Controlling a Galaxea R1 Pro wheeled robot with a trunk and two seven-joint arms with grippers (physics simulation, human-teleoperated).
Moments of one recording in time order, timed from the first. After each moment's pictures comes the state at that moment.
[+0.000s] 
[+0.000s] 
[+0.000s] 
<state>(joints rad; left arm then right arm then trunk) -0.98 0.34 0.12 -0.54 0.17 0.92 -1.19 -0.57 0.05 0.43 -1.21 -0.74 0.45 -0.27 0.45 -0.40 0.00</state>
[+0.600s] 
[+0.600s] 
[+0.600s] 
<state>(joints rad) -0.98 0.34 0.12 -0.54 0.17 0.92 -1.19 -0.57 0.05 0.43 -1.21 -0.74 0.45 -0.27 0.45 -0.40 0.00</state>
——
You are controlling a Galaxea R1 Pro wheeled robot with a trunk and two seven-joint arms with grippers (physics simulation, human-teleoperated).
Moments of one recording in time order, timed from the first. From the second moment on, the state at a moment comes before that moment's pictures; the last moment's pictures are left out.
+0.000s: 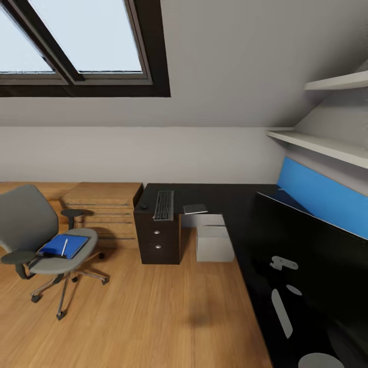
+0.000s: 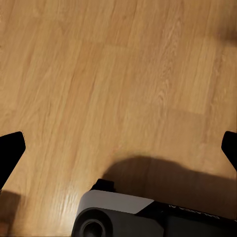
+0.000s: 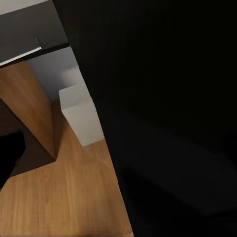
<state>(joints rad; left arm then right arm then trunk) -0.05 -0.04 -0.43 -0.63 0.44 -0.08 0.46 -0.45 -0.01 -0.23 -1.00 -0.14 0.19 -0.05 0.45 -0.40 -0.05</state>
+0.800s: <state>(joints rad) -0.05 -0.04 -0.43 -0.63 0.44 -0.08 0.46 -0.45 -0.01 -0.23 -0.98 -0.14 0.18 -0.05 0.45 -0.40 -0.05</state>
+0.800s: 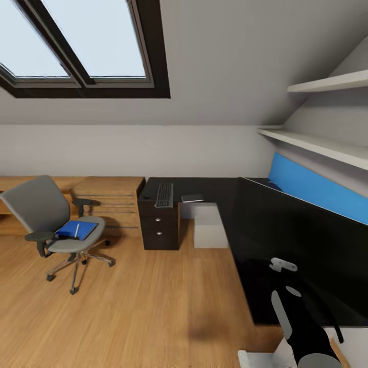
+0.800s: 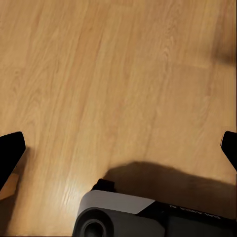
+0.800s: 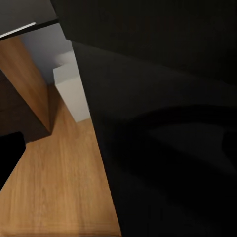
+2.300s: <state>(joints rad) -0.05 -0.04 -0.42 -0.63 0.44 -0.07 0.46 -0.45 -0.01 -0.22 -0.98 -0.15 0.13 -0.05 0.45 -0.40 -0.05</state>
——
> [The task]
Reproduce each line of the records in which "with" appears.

> [Answer space]
Controlling a Galaxea R1 Pro wheeled robot with a trunk and two seven-joint arms with grippers (physics simulation, human-teleoperated).
You are controlling a Galaxea R1 Pro wheeled robot with a trunk and two seven-joint arms with grippers (physics simulation, human-teleoperated).

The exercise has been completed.